What you are asked to do:
Note each line in the data below that holds "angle", and copy it.

-.-.-

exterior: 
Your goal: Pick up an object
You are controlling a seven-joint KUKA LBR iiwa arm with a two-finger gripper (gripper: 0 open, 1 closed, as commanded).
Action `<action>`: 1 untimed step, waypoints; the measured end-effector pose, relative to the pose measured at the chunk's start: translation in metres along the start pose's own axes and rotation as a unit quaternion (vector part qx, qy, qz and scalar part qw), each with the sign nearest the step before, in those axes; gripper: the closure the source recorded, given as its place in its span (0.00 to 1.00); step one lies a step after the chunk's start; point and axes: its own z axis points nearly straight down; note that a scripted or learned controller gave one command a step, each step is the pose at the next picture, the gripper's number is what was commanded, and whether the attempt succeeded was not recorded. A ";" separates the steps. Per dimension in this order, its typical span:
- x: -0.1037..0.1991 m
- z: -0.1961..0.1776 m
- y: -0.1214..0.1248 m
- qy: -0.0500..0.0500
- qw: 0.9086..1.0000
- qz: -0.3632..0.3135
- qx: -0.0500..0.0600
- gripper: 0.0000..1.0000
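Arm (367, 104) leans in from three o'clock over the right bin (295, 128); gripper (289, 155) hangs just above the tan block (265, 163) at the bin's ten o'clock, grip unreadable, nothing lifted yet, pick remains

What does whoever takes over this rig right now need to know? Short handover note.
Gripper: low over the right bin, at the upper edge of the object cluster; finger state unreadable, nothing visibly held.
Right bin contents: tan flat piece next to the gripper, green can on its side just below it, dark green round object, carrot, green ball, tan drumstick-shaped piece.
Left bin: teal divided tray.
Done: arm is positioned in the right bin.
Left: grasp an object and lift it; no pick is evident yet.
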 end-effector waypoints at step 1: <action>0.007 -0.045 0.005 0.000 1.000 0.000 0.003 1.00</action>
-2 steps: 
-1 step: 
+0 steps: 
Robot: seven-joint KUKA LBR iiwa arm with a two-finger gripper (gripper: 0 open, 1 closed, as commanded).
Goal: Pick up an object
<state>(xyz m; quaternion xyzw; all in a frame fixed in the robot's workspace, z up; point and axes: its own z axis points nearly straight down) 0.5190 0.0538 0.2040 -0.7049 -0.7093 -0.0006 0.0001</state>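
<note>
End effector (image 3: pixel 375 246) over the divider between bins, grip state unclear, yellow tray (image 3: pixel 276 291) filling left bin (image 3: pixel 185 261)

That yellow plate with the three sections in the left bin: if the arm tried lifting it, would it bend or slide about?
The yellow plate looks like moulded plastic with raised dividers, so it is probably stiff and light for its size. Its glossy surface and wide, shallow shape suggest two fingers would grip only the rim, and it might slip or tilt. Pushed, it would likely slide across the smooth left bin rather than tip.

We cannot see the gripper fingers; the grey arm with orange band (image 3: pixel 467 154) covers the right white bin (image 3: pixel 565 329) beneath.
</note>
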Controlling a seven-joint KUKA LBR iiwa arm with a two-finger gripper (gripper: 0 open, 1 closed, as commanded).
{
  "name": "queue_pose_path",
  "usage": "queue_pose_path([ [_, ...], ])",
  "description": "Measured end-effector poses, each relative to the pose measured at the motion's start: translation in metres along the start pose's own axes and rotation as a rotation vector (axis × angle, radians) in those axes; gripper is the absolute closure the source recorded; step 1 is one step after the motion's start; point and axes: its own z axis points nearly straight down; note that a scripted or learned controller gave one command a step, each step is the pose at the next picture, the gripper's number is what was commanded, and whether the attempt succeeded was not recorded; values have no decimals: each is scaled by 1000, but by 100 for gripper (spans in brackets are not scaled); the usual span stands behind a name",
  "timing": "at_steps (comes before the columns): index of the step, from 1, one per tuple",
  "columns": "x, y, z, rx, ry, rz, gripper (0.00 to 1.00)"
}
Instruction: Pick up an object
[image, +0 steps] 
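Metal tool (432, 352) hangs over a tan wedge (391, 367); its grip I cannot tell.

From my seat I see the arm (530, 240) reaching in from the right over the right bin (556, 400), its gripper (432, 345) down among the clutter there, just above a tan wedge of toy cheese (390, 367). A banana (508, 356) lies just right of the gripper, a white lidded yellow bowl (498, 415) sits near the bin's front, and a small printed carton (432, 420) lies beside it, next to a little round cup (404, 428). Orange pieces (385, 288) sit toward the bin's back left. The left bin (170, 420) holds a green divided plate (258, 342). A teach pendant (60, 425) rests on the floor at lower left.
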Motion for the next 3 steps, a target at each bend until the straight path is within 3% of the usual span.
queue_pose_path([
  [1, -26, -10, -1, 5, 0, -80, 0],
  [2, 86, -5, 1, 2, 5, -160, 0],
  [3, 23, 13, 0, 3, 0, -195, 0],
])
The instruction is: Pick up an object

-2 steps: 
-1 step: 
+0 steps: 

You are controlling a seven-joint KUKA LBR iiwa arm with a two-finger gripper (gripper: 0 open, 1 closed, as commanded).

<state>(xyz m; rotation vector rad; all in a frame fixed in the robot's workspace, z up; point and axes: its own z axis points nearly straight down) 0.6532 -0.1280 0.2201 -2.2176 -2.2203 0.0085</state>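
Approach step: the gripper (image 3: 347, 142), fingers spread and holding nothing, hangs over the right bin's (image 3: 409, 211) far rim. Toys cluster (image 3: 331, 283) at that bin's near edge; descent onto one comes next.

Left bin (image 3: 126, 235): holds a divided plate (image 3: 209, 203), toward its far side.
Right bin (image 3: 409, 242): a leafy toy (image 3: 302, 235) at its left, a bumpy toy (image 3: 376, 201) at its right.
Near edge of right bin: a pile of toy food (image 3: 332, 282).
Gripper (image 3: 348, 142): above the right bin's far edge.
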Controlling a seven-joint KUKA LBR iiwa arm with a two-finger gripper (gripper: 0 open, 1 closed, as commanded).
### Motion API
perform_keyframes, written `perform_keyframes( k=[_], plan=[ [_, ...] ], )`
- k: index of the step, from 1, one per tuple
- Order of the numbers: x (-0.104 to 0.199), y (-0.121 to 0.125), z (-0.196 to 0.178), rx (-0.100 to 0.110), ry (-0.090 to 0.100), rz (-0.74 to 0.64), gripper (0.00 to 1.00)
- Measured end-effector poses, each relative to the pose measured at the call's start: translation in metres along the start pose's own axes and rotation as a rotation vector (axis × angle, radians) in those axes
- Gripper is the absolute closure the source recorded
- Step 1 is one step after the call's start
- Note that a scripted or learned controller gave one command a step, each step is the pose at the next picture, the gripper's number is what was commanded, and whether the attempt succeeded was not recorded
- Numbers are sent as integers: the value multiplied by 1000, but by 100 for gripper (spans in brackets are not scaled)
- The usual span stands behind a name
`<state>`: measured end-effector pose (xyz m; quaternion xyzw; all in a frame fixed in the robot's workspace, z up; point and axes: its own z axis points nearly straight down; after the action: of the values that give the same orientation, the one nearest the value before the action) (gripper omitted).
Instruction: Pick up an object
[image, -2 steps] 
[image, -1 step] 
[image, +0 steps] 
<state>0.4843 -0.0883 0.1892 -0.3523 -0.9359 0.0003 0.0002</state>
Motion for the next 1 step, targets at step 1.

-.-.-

Answer for the task:
  "description": "Measured end-effector poses, each relative to the pose measured at the motion's start: translation in metres along the start pose's own axes and rotation as a rotation vector (axis × angle, radians) in those axes; gripper is the absolute closure the source recorded; step 1 is one step after the motion's start; point and axes: its own z axis points nearly straight down; note that a scripted or learned controller gave one command a step, each step is the pose at the next picture, the gripper's number is what was commanded, and whether the attempt succeeded was not recorded; values have no decimals: each is scaled by 1000, but by 100 for gripper (spans in brackets are not scaled); the usual span stands behind a name",
- Measured end-effector poses, each relative to the pose measured at the call's start: translation in metres along the start pose's own axes and rotation as a rotation vector (axis × angle, radians) in those axes

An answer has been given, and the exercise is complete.